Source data

━━━━

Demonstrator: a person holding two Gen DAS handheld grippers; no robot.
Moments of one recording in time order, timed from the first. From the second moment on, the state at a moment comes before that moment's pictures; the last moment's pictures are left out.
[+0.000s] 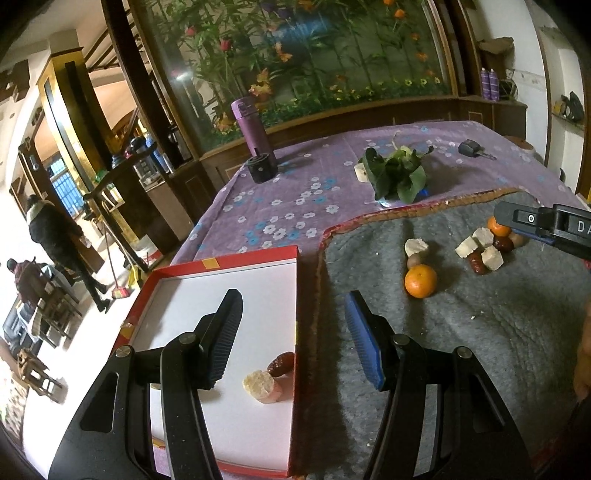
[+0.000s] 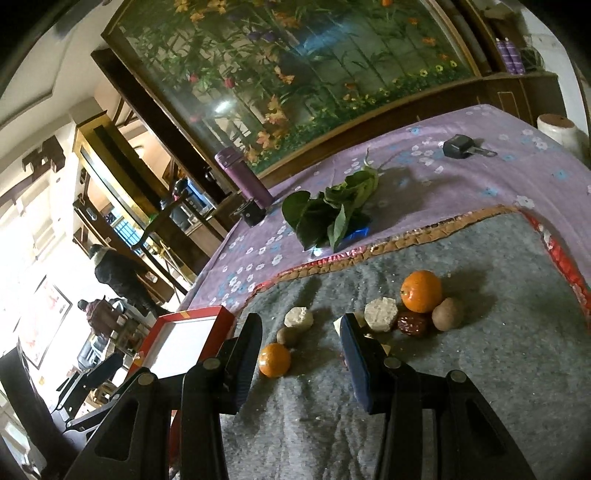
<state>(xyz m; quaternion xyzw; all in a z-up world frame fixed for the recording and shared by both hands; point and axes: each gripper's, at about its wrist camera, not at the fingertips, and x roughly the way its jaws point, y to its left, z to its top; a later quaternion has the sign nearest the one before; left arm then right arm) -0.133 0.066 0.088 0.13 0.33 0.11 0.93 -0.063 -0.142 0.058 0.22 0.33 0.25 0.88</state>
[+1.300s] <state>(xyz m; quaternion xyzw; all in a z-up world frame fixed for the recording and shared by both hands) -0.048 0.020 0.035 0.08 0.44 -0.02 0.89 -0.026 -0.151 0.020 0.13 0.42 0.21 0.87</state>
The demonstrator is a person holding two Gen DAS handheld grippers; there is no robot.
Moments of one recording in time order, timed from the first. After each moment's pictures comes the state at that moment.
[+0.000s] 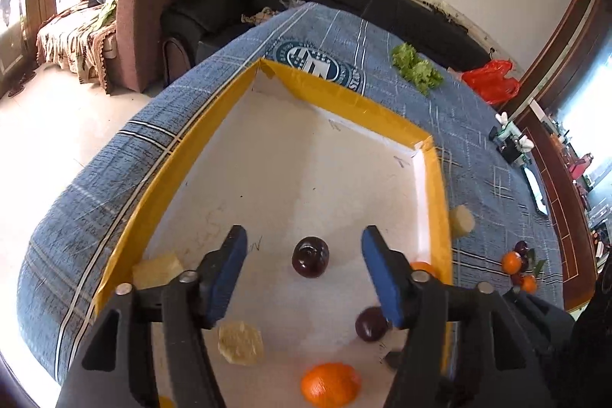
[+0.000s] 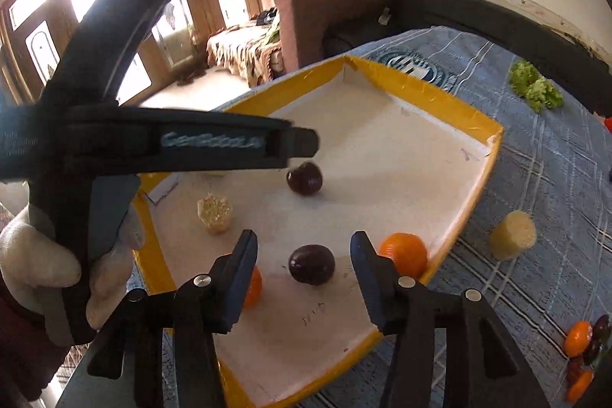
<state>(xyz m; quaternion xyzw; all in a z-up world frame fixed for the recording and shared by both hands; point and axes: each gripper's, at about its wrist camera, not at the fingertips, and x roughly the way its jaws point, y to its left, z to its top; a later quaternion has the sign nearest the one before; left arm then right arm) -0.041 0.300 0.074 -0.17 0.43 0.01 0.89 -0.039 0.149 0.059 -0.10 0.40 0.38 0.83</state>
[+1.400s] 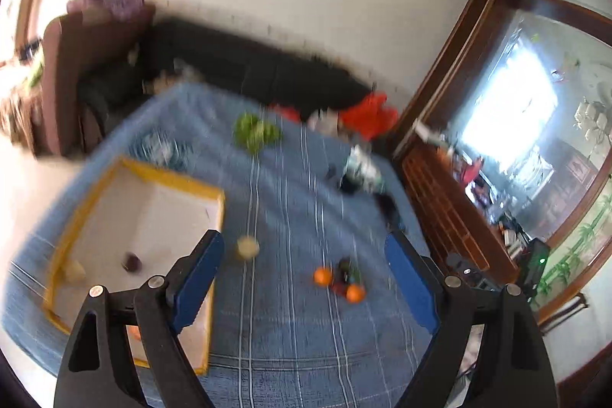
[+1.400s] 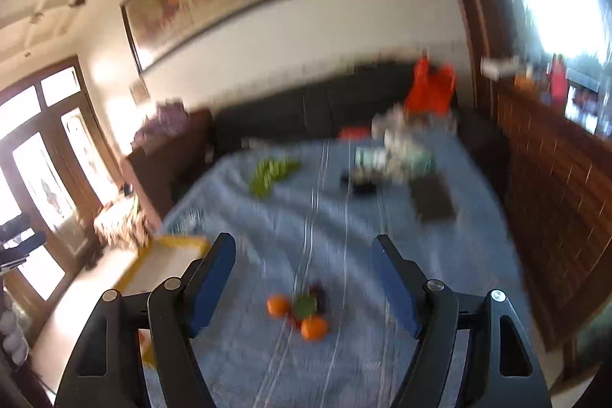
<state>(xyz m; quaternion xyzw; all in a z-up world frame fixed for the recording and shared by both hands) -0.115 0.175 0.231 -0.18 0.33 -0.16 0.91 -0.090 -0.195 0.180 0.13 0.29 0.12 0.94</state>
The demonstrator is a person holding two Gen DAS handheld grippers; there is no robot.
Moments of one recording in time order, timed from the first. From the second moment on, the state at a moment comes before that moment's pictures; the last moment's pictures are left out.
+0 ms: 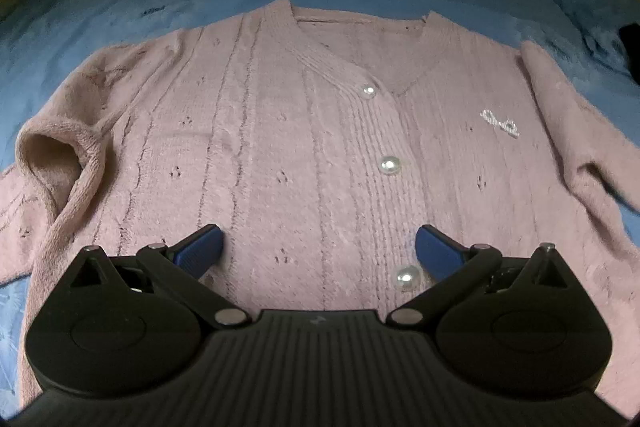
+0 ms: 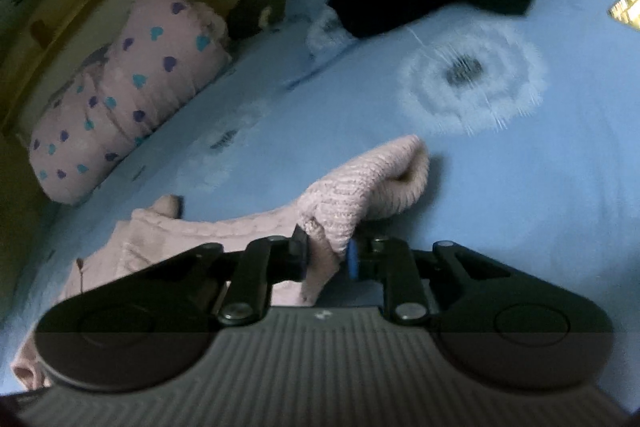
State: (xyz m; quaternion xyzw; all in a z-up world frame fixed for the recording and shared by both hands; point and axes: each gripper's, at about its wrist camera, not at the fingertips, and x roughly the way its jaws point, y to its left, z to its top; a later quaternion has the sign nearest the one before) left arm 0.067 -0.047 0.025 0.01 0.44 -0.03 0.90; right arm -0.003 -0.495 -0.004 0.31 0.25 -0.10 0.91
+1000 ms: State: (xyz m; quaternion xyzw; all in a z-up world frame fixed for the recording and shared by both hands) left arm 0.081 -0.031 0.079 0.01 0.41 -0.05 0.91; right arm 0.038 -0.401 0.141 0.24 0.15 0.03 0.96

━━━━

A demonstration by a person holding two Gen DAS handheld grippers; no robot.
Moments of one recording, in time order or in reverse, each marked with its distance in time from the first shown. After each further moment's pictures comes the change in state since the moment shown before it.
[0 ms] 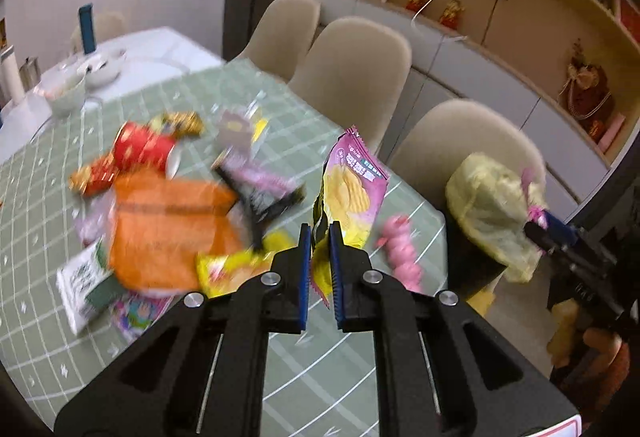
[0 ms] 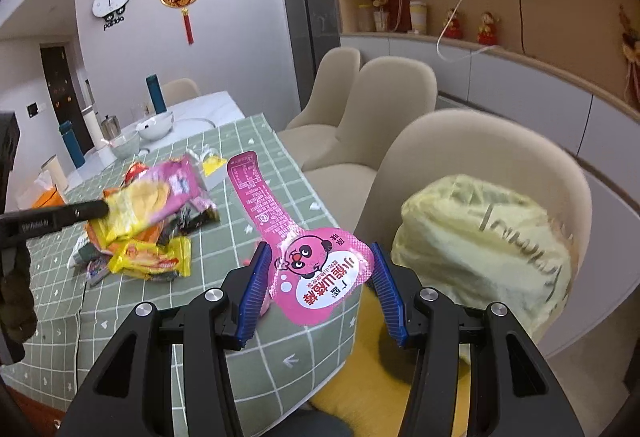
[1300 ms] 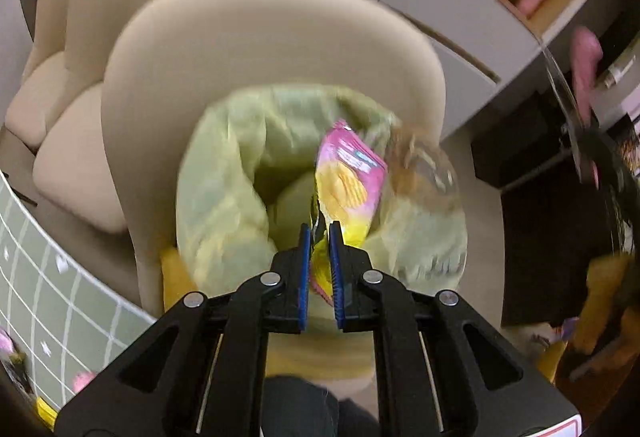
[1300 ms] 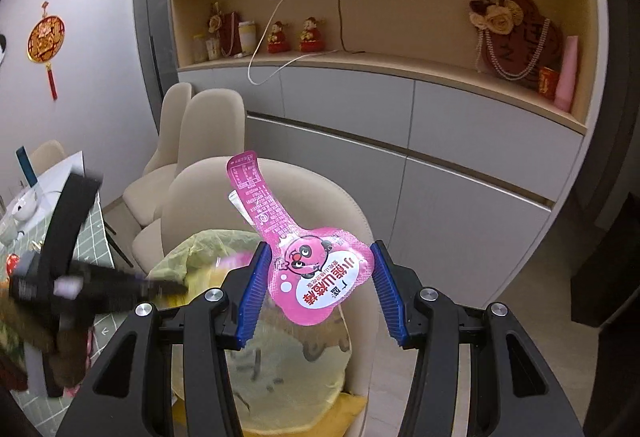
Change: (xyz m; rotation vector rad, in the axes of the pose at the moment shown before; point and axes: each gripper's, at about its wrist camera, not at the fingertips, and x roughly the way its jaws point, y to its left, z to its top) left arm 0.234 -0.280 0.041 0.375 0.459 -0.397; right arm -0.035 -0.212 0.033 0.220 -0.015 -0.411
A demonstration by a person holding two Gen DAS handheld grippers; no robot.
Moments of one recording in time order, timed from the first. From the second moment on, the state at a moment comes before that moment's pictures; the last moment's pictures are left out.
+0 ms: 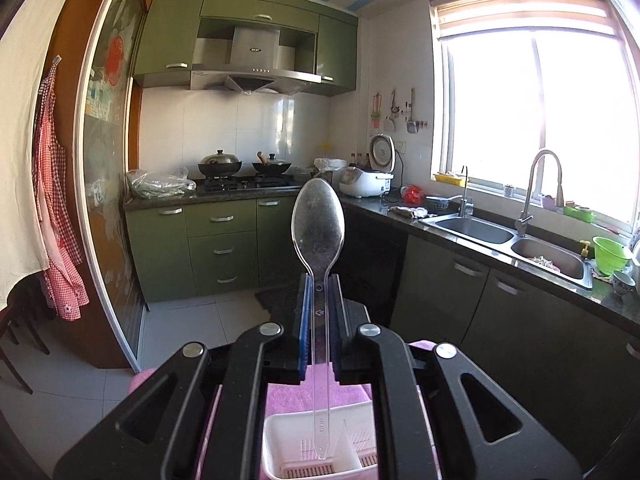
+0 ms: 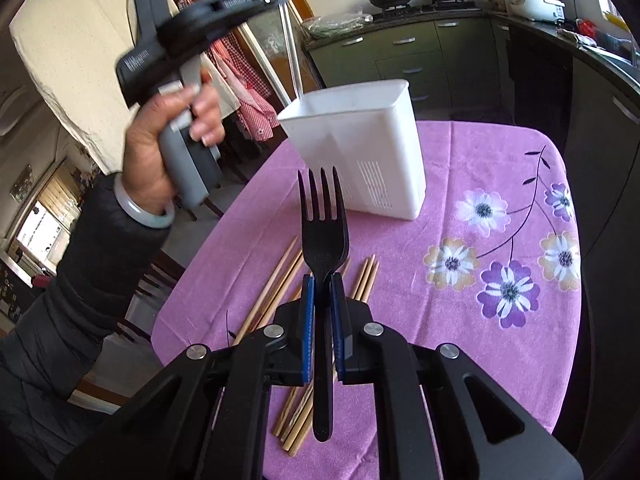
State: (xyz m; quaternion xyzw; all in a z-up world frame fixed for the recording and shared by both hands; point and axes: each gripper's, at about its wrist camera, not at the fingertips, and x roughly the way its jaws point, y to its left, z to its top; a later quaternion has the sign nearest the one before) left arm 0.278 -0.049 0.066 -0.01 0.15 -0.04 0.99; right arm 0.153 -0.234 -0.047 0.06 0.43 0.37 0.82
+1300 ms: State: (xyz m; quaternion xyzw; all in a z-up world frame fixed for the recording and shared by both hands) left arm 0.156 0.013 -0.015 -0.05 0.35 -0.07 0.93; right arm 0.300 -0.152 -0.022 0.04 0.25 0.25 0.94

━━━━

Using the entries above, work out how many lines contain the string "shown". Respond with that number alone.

2